Le cautionnement d'un montant de 36 000 euros consenti le 12 décembre 2017 au profit de la Banque Populaire est postérieur aux engagements litigieux de sorte qu'il n'y a pas lieu d'en tenir compte.
Dans la fiche de renseignement patrimonial, Monsieur [W] [M] a affirmé avoir donné son cautionnement au titre de prêts d'un montant initial de 340 000 euros accordés par un autre établissement bancaire à la société [M] Distribution sur lequel il restait un encours de 210 000 euros, représentant une charge annuelle de 48 000 euros. En l'absence d'anomalie apparente, la banque n'avait pas l'obligation de se faire communiquer les contrats de prêt concernés et il est donc inopérant que Monsieur [W] [M] se soit porté caution le 3 septembre 2012 pour un montant de 204 000 euros et le 4 novembre 2016 pour un montant de 48 000 euros au profit d'une caisse de Crédit Mutuel.
Il résulte de l'ensemble de ces éléments que tant la valeur de son patrimoine net immobilier et mobilier que ses revenus déclarés permettaient à la caution d'assumer la charge des engagements litigieux, au moment où ils ont été souscrits.

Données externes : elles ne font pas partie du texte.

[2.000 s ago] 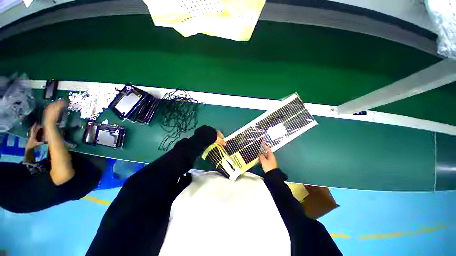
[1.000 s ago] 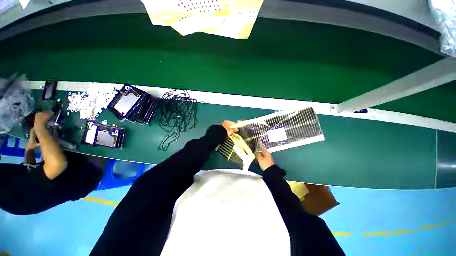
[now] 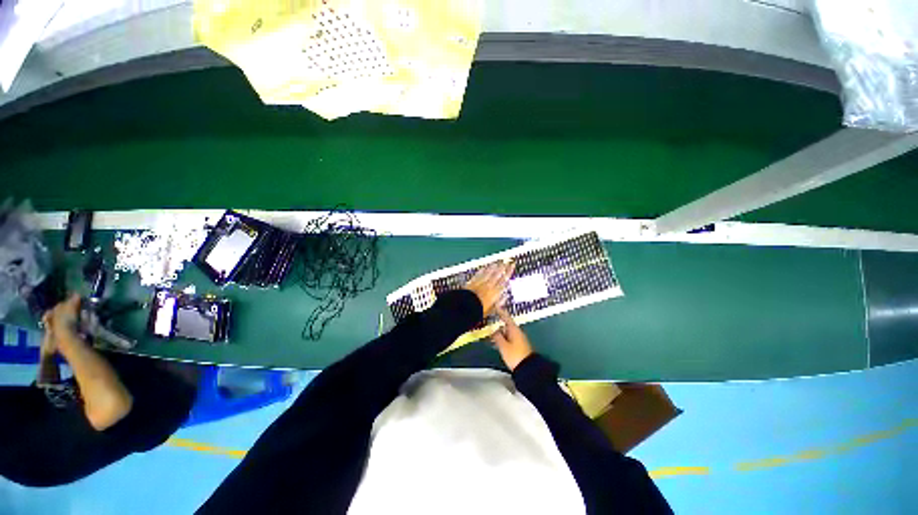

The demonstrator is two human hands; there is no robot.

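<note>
An adhesive strip sheet (image 3: 579,264) with rows of short black bars and a white patch lies flat on the green bench in front of me. My left hand (image 3: 490,286) rests on top of it with the fingers stretched out, palm down. My right hand (image 3: 512,340) is at the sheet's near edge, its fingertips touching the edge; whether it pinches the sheet is too small to tell. A yellow strip (image 3: 471,337) shows under the sheet's near edge, partly hidden by my left sleeve.
Tangled black cables (image 3: 340,264), stacked housings (image 3: 245,251), one open housing (image 3: 191,316) and scattered white parts (image 3: 161,251) lie to the left. A neighbouring person's arm (image 3: 91,372) is at far left. A yellow printed sheet (image 3: 352,50) hangs above. A cardboard box (image 3: 634,414) is below the bench edge.
The lifted, bent yellow part of the sheet is now down, and the sheet lies flatter. My left hand has moved onto its top surface. The whole view has shifted a little.
</note>
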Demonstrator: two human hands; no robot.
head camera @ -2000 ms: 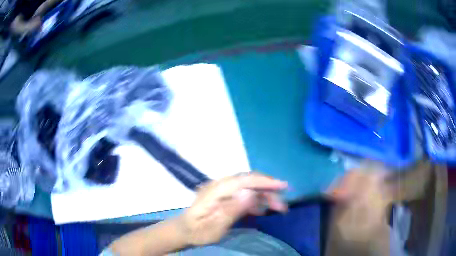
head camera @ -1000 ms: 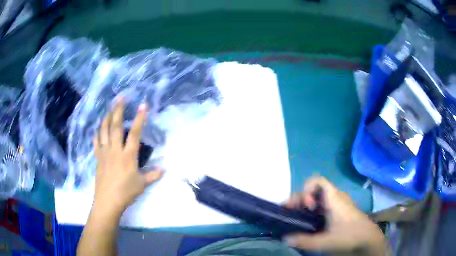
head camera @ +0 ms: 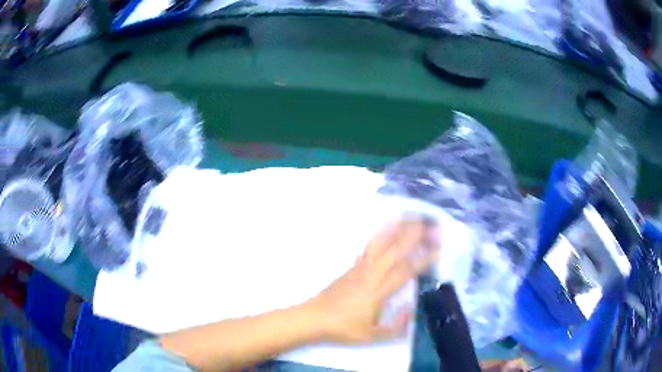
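Observation:
A large white sheet (head camera: 276,247) lies before me. My left hand (head camera: 363,290) reaches across it from lower left, blurred, fingertips at the edge of a crinkled clear bag (head camera: 464,182) with dark contents; whether it grips the bag cannot be told. A thick black cylindrical tool, resembling an electric screwdriver (head camera: 450,327), stands out from the bottom edge beside my left hand, its tip near the fingers. Only a sliver of my right hand (head camera: 506,365) shows at the bottom edge, right of the tool; its hold is hidden.
Another clear bag (head camera: 134,171) with black parts lies at left, beside a round clear item (head camera: 27,218). A blue tray (head camera: 537,290) holding a metal-and-white device (head camera: 591,254) stands at right. Thin black curved bands (head camera: 454,73) lie on the green conveyor (head camera: 327,73) behind.
The larger bag has moved from the sheet's left part to its right side, beside the tray. My left hand has moved right. My right hand has dropped mostly out of view; the tool now points upward.

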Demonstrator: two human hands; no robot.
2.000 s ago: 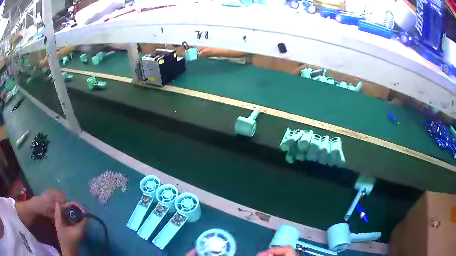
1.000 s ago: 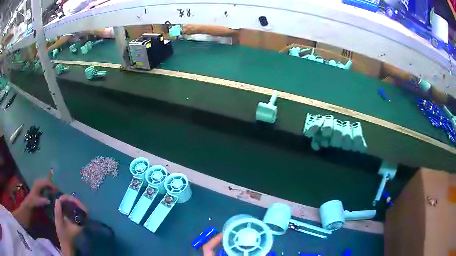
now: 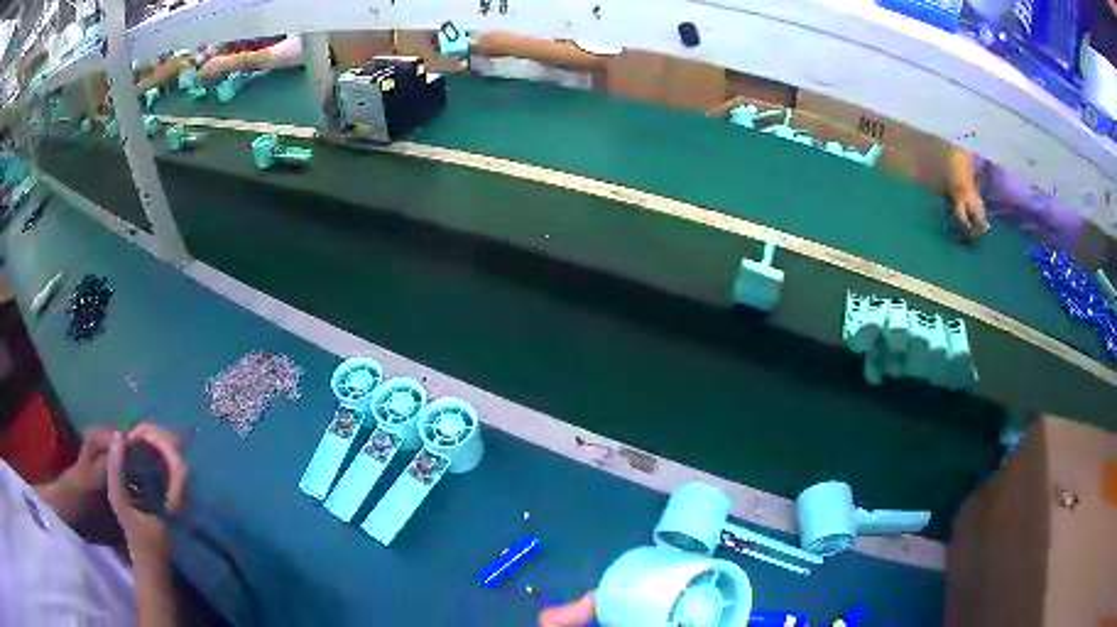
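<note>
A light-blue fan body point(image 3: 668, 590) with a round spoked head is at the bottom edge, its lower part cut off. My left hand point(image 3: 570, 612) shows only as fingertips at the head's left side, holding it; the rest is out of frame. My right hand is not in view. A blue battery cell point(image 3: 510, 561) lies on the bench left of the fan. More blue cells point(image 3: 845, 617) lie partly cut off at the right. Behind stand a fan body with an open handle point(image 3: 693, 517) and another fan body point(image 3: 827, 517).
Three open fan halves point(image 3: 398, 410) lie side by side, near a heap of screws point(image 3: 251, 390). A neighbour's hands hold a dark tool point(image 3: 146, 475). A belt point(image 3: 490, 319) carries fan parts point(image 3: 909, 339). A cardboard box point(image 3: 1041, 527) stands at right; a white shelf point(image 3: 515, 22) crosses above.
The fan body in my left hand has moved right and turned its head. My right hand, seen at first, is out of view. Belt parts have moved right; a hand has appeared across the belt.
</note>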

Elle échoue donc dans la preuve du caractère manifestement disproportionné de son engagement.
Par conséquent, le jugement critiqué sera confirmé en toutes ses dispositions soumises à la cour s'agissant des condamnations prononcées à l'encontre de Monsieur [W] [M].
Monsieur [W] [M] qui succombe sera condamné aux dépens de l'instance d'appel.
L'équité commande de faire application des dispositions de l'article 700 du code de procédure civile en faveur de la banque et de condamner d'ores et déjà Monsieur [W] [M] à lui verser une indemnité de 2 500 euros, à ce titre.
PAR CES MOTIFS,
LA COUR,
Confirme le jugement en toutes ses dispositions soumises à la cour prises à l'égard de Monsieur [W] [M]
Condamne Monsieur [W] [M] à payer à la Caisse d'Epargne et de prévoyance du Languedoc Roussillon une indemnité de 2 500 euros sur le fondement de l'article 700 du code de procédure civile
Condamne Monsieur [W] [M] aux dépens de l'instance d'appel
Constate l'interruption de l'instance et celle de l'action en paiement de sommes, qui est dirigée contre la SAS [P] [M]
Renvoie l'examen de la cause à l'audience de mise en état du jeudi 1er février 2024 à 9 heures 30, date à laquelle la société Caisse d'Epargne et de prévoyance du Languedoc Roussillon devra justifier, sous peine de radiation, des formalités accomplies pour parvenir à la reprise d'instance et à celle de l'action
Réserve les demandes au titre des dépens et des frais irrépétibles dirigées à l'encontre de la SAS [P] [M]
Arrêt signé par la présidente et par la greffiere.